Use-case instruction
- Why it matters: “Share when Hana should recall these memories—think ‘Use for security questionnaires.’”
- Plan availability: Optional for all plans (up to 2,000 characters).
- Behind the scenes: Hana saves the note with the batch details and displays it alongside each memory so collaborators understand the intended use immediately.
- Encourage teams to double-check their include and exclude lists before submitting to keep the crawl focused on the right pages.
- Longer crawls may continue in the background. Users can navigate away and return later—the batch keeps processing.
Monitoring ingestion batches
- The list loads automatically when the page mounts and re-fetches whenever any batch is processing so progress bars remain accurate.
- Keyword search remembers the most recent query per user. Adjusting status or memory-level filters resets pagination so you see fresh results from page one.
- Server-side pagination keeps the table responsive on large organisations. Use Refresh to fetch the latest data or Reset in the search bar to clear active filters while preserving your saved query for later.
- Columns display rich context, display title, ingestion status and progress, chunk count, freshness, whether sub-pages were crawled, auto-resync cadence, creator and last editor, last sync time, next scheduled sync, share scope (“Just myself” or “Org”), and a global toggle.
Managing a batch
Each row’s action menu adapts to the user’s role, the memory’s share scope, and the ingestion state.

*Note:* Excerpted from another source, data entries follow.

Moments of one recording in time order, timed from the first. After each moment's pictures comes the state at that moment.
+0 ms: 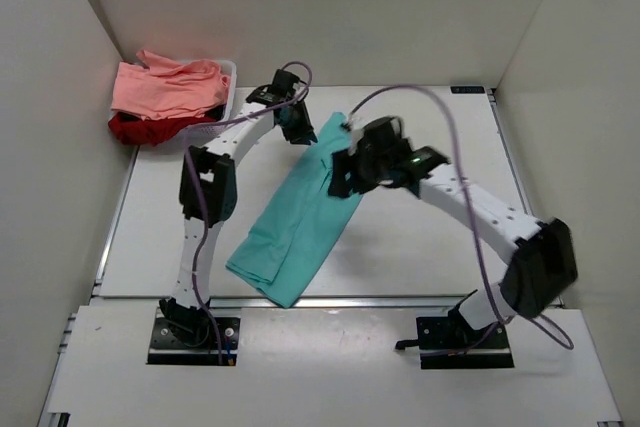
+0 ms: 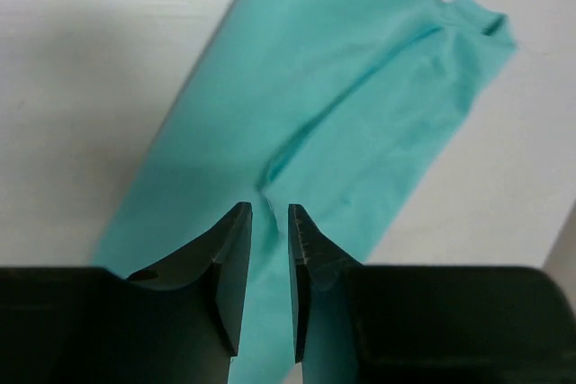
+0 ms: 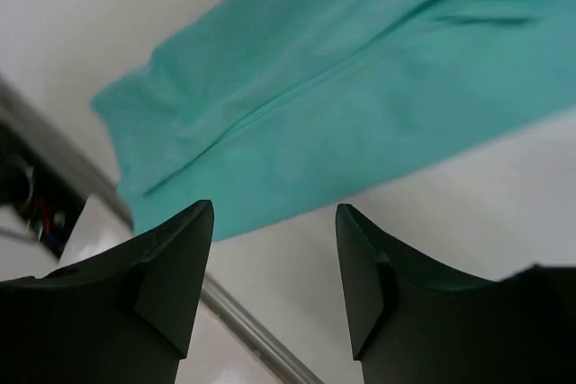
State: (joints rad) left arm -0.39 2.24 2.02 -0.73 0.20 -0.66; right arm 0.55 1.44 1.31 -0.59 -0.24 0.26
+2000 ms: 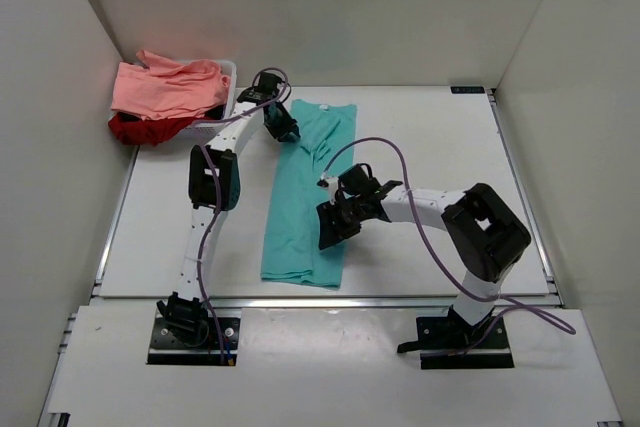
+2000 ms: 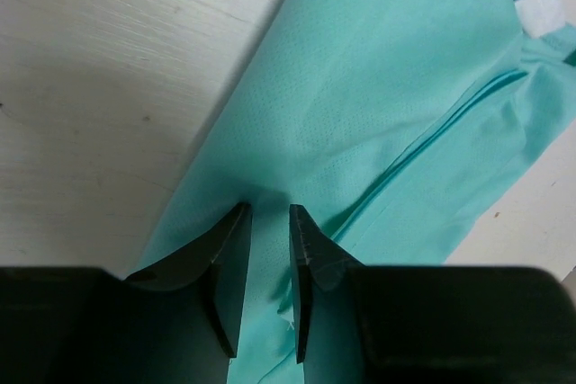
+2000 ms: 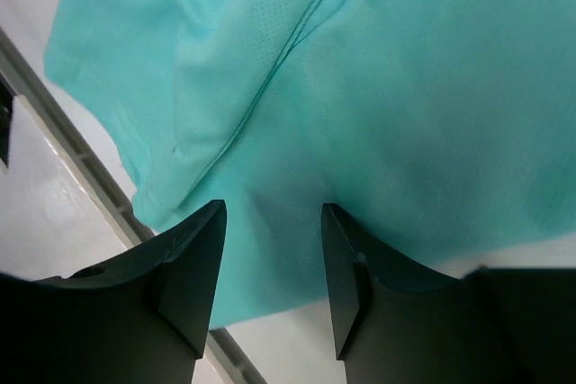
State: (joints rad) left arm -0.27 2.64 2.42 -0.81 0.15 -0.83; right arm 0.73 1.78 0.99 -0.23 -0.52 0.25
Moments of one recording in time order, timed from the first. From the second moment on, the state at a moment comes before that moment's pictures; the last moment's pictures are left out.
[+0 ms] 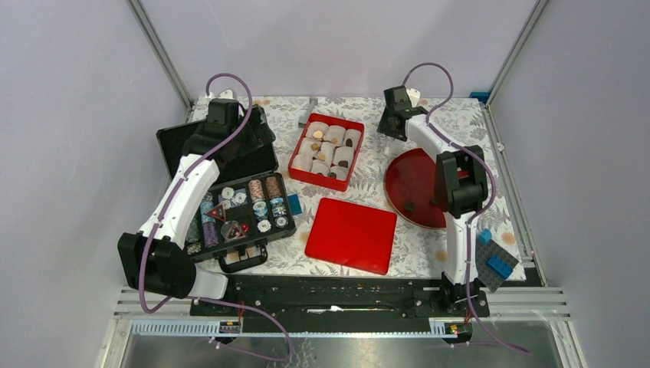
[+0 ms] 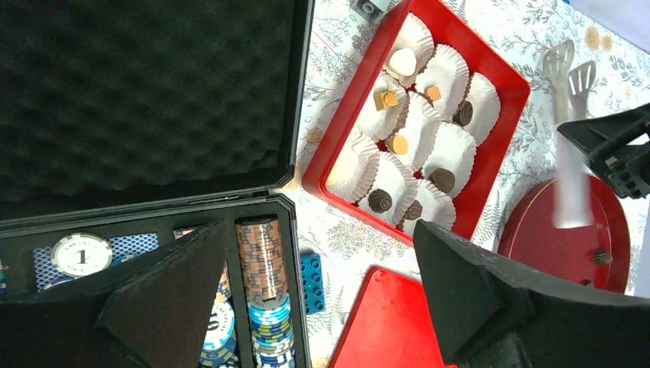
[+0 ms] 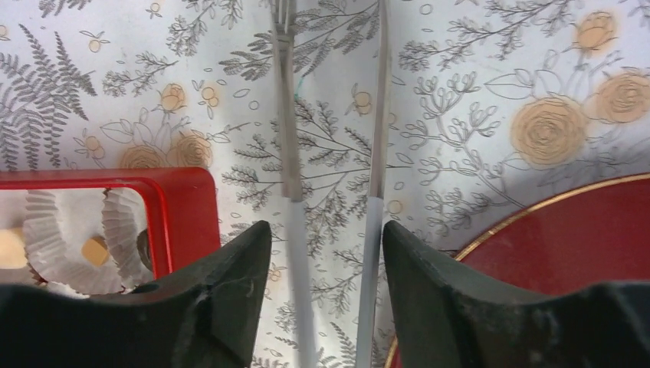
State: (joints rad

Available actions include:
- View Chunks: Inspect the individual knowledge chunks created from the crawl.
- Sync: Re-run ingestion on a completed batch to refresh content. Users on any plan can sync at any time to refresh memories after a website update or enable auto resync.
- Edit Title: Update the display name that appears in the list.
- Auto Resync: Configure an automatic refresh cadence (details below).
- Disable Auto Resync: Disable automatic refresh cadence (details below).
- Abort: Stop an active crawl.
- Retry Ingestion: Re-queue failed or aborted batches.
- Delete: Remove completed or failed batches and their memories.
- Copy Source URL: Quickly copy the original URL to your clipboard.
- View URLs: Review the captured links once ingestion is complete.
Quotas, reminders, and safeguards
- A quota banner tallies how many recursive URL sources have been used versus the organisation’s allowance so admins can plan ahead.
- Stale batches surface a reminder to sync them for fresher answers.
- Erroring batches display a callout that recommends contacting support.
- Hana blocks unsafe or disallowed websites before any content is fetched and restricts crawling to public, login-free pages.
- Duplicate crawls for the same URL cannot run simultaneously, preventing duplicate charges and unnecessary load.
From chat — quick invocations
Examples below show only @Hana …
invocations. Outputs are intentionally omitted.
@Hana what does our website say about refunds? Use the website memory
@Hana summarize the features listed on our product pages
@Hana find pricing details from the ingested site and outline tiers
Troubleshooting
- Nothing was captured: Confirm the site is publicly accessible. Password-protected or gated pages cannot be crawled.
- Important pages missing: Add those folders to the include list (or remove them from the exclude list) and run the crawl again.
- Too much noise: Refine the exclude paths to focus on the sections that matter.
- Long-running crawl: Large sites can take time. You can leave the page; progress and results persist automatically.